Lesson 27: Connecting the Parabola with the Quadratic Function

New Concept

A quadratic function is a function that can be written in the form $f(x) = ax^2 + bx + c$, where $a \neq 0$.

What’s next

Next, you'll bring these functions to life by graphing their parabolic curves and identifying the key features that unlock real-world applications.

A quadratic function is a function that can be written in the form $f(x) = ax^2 + bx + c$, where $a \neq 0$ and $a$, $b$, and $c$ are real numbers. This is also known as the standard form.

To write $y + 3x = 8 - 2x^2$ in standard form, rearrange the terms: $y = -2x^2 - 3x + 8$.
To convert $f(x) = 3(x - 2)^2 + 5$ to standard form, expand $(x-2)^2$, then distribute and combine terms: $f(x) = 3(x^2 - 4x + 4) + 5 = 3x^2 - 12x + 17$.

This is the official 'dress code' for quadratic functions. Every term lines up neatly by its power of x, from $x^2$ down to the constant. Arranging it this way makes it much easier to analyze the function's graph and behavior, like finding the y-intercept, which is just 'c'! It turns messy equations into something we can work with.

The graph of every quadratic function is a U-shaped curve called a parabola. The vertex of the parabola is its lowest (or highest) point and indicates where the curve changes direction.

The graph of the parent function $f(x) = x^2$ is a parabola that opens upward with its vertex at the origin $(0, 0)$.
The graph of $f(x) = -x^2 + 3$ is a parabola that opens downward, with its vertex at $(0, 3)$.
For $f(x) = (x-4)^2$, the graph is a parabola shifted right, with its vertex at $(4, 0)$.

Every quadratic function graph is a 'U'-shaped curve called a parabola! It can open upwards like a smile or downwards like a frown. The most important spot is the vertex, the absolute bottom or top of the curve. It's the turning point where the whole graph changes direction, giving it that perfect, cool symmetry.

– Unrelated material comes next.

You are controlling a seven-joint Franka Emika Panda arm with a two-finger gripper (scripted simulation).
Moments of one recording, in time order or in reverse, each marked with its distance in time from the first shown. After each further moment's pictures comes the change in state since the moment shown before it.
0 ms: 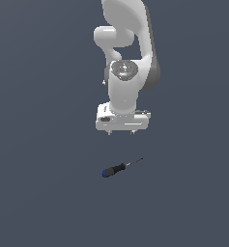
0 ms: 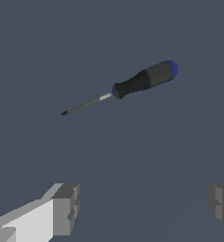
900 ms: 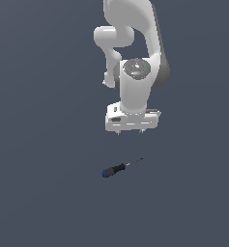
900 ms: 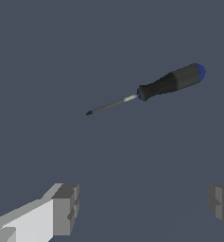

The axis of symmetry is a vertical line that divides a parabola into two congruent mirror images. The equation for this line is $x = -\frac{b}{2a}$.

For the function $f(x) = x^2 - x - 6$, where $a=1$ and $b=-1$, the axis of symmetry is $x = -\frac{(-1)}{2(1)} = \frac{1}{2}$.
Given $f(x) = 2x^2 - 12x + 5$, where $a=2$ and $b=-12$, the axis of symmetry is $x = -\frac{(-12)}{2(2)} = \frac{12}{4} = 3$.

Imagine folding a paper parabola perfectly in half; the crease line is its axis of symmetry! It's a vertical line that cuts right through the vertex, making the left side a perfect mirror image of the right. The magic formula $x = -\frac{b}{2a}$ instantly gives you this line for any quadratic in standard form.

The zeros of a quadratic function are the values of $x$ for which the function equals $0$. On a graph, the zeros are the $x$-intercepts, or the points where the graph intersects the $x$-axis.

For the function $f(x) = x^2 - 9$, the zeros are found by setting $x^2 - 9 = 0$, which gives $x = 3$ and $x = -3$.
The function $f(x) = x^2 - 5x + 4$ has zeros at $x=1$ and $x=4$, because $(1)^2 - 5(1) + 4 = 0$ and $(4)^2 - 5(4) + 4 = 0$.

The 'zeros' are where the parabola party hits the ground! They are the special x-values that make the function equal to zero, which means they are the exact points where the graph crosses the x-axis. Finding the zeros helps you solve real-world problems, like figuring out how long it takes for a launched rocket to land.